What is being asked:
Type out the full set of entries again, unchanged.

Data under study:
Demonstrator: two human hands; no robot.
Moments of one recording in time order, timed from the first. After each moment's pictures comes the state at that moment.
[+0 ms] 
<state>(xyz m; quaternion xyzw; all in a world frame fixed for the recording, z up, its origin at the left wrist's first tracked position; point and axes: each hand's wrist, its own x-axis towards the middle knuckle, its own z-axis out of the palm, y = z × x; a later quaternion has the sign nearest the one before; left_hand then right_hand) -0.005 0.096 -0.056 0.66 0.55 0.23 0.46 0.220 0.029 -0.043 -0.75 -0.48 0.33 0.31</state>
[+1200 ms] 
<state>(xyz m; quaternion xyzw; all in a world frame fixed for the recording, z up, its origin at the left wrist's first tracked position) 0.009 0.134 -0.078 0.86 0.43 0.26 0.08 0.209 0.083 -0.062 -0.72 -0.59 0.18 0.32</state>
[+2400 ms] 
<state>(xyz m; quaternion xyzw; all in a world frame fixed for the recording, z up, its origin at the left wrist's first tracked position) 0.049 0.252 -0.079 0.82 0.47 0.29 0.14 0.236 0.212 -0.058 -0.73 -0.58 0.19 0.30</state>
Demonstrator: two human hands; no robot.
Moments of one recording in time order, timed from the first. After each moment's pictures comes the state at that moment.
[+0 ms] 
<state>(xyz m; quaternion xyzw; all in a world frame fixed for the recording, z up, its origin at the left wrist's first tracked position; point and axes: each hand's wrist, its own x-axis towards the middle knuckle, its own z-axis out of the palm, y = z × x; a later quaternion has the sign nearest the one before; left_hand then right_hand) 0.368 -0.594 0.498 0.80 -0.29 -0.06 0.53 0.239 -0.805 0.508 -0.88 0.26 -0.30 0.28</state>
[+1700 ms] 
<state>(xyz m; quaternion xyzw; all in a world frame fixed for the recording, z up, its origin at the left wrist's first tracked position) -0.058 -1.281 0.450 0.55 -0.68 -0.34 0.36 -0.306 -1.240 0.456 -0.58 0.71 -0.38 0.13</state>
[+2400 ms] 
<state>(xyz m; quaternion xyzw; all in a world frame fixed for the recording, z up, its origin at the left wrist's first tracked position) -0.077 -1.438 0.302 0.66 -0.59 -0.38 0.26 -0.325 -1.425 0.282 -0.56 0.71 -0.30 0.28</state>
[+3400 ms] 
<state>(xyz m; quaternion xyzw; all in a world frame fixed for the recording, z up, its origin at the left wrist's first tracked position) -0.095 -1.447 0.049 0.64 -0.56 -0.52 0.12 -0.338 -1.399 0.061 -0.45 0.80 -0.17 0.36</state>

Solution to this exercise:
Demonstrator: two human hands; no robot.
Moments of one recording in time order, timed from the first. After each moment's pictures comes the state at that moment.
[+0 ms] 
<state>(xyz m; quaternion xyzw; all in a world frame fixed for the recording, z up, its origin at the left wrist's first tracked position; point and axes: each hand's wrist, its own x-axis towards the middle knuckle, its own z-axis out of the palm, y = z × x; a later quaternion has the sign nearest the one before; left_hand then right_hand) -0.005 0.096 -0.056 0.66 0.55 0.23 0.46 0.220 0.029 -0.043 -0.75 -0.48 0.33 0.31</state>
[+1200 ms] 
<state>(xyz m; quaternion xyzw; all in a world frame fixed for the recording, z up, its origin at the left wrist's first tracked position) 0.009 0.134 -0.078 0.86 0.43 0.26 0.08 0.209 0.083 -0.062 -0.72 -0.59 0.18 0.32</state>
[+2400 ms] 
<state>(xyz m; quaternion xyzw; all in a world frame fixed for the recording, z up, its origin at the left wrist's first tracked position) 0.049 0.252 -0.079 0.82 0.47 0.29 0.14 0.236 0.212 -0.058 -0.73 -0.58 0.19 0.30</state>
Demonstrator: two human hands; no robot.
Moments of one recording in time order, timed from the first. After each moment's pictures comes the state at that moment.
[+0 ms] 
<state>(xyz m; quaternion xyzw; all in a world frame fixed for the recording, z up, its origin at the left wrist's first tracked position; point and axes: each hand's wrist, its own x-axis towards the middle knuckle, its own z-axis out of the palm, y = z × x; a later quaternion has the sign nearest the one before; left_hand then right_hand) 0.368 -0.594 0.498 0.80 -0.29 -0.06 0.53 0.239 -0.805 0.508 -0.88 0.26 -0.30 0.28</state>
[+1700 ms] 
<state>(xyz m; quaternion xyzw; all in a world frame fixed for the recording, z up, its origin at the left wrist's first tracked position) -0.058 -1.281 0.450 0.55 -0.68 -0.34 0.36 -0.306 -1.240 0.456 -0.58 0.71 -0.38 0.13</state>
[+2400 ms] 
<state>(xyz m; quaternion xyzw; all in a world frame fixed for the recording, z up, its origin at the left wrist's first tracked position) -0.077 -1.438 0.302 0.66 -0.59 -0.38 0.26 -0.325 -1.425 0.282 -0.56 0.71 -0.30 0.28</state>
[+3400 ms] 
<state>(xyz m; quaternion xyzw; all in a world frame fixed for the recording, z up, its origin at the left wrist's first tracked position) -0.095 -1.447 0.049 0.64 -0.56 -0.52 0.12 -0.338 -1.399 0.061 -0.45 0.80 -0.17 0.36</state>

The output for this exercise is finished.